> **WHAT THE TASK ASKS**:
When you return the material, keep every line exactly as it is and omit the pictures.

> **DATA BELOW**:
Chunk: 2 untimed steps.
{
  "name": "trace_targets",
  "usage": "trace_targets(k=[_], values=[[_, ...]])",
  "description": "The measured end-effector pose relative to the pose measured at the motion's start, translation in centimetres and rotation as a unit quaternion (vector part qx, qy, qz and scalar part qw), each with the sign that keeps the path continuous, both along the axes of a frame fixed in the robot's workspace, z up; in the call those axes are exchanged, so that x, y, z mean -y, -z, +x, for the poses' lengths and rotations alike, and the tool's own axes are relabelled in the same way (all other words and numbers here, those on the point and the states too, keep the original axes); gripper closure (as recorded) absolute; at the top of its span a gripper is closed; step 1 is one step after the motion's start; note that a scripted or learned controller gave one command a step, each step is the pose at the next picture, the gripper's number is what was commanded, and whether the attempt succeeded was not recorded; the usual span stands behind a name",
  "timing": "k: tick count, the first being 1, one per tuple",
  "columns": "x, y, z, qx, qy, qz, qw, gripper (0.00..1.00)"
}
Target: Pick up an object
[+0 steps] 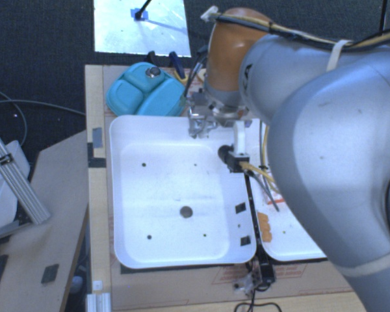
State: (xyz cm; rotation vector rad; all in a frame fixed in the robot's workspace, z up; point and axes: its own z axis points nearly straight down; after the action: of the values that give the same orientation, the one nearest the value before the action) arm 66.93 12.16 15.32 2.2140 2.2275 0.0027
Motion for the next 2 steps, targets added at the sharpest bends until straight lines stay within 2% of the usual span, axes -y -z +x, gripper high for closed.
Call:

> **EXERCISE ANSWER**:
Chunk: 2 untimed steps.
{
  "name": "trace_targets",
  "usage": "trace_targets(k=[_], values=[[_, ...]])",
  "description": "The measured end-effector pose relative to the pose measured at the motion's start, translation in centimetres and rotation as a unit quaternion (vector part qx, qy, qz and scalar part qw), each with the sign that keeps the path continuous, both along the axes of a frame fixed in the robot's workspace, z up; in the call those axes are exchanged, so that x, y, z mean -y, -z, +x, for the poses' lengths and rotations alike, and the tool's own axes are relabelled in the same way (all other words and numbers here, those on the point and the states too, keep the original axes); gripper closure (as recorded) absolute; at the top of its span a gripper is closed; step 1 is one step after the motion's start; note that a scripted or learned controller gave one command a step, each step is the pose at the next picture, the gripper's number is what was commanded, and whether the attempt succeeded was not recorded; the usual span stands behind a name",
  "timing": "k: tick count, the first being 1, one per tuple",
  "columns": "x, y, z, qx, qy, qz, qw, gripper (0.00..1.00)"
}
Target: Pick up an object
[+0 steps] 
State: (xyz cm; rotation vector rad; all in a frame fixed in the robot's workspace, z up; point and axes: its own z axis points nearly straight down; after the action: of the values that give the same orientation, the one nearest the value before the action) arm 66.93 12.16 15.32 2.2140 2.2275 0.0027
Motion for the next 2 steps, targets added at the sharpest bends until straight lines stay within 2% of the usual span, axes -y -z +x, gripper high for closed.
Call:

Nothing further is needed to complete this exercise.